**Task directions**
In the material below, find every line containing the string "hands" and return it.

**Dataset extract**
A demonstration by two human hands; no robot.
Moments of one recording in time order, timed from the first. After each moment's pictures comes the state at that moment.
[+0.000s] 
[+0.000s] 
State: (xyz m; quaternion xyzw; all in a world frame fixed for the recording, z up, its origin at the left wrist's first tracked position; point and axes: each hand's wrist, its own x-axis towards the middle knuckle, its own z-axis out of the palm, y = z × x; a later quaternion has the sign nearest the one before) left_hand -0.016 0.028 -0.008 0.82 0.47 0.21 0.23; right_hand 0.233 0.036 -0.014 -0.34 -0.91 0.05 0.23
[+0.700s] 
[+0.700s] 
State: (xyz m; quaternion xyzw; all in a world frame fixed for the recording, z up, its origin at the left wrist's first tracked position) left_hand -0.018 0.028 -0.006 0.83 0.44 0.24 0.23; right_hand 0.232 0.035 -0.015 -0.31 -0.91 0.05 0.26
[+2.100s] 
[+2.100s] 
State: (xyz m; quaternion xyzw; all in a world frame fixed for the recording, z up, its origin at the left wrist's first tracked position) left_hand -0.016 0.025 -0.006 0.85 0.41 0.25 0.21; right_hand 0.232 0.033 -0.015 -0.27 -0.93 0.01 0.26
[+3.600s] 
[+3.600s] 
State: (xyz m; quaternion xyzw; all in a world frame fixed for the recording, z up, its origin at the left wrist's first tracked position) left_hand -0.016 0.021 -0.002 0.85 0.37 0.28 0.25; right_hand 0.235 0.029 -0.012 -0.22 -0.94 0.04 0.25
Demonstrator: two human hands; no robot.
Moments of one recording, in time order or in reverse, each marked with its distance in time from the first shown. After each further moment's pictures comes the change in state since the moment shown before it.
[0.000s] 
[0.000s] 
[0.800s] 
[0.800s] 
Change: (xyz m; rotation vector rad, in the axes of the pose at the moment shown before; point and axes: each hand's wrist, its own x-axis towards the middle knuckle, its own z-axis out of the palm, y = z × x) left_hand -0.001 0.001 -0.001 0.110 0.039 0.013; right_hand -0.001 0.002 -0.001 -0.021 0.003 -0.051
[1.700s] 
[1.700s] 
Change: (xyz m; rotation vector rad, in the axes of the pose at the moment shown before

**Output for this task**
A demonstration by two human hands; no robot.
Demonstrator: two human hands; no robot.

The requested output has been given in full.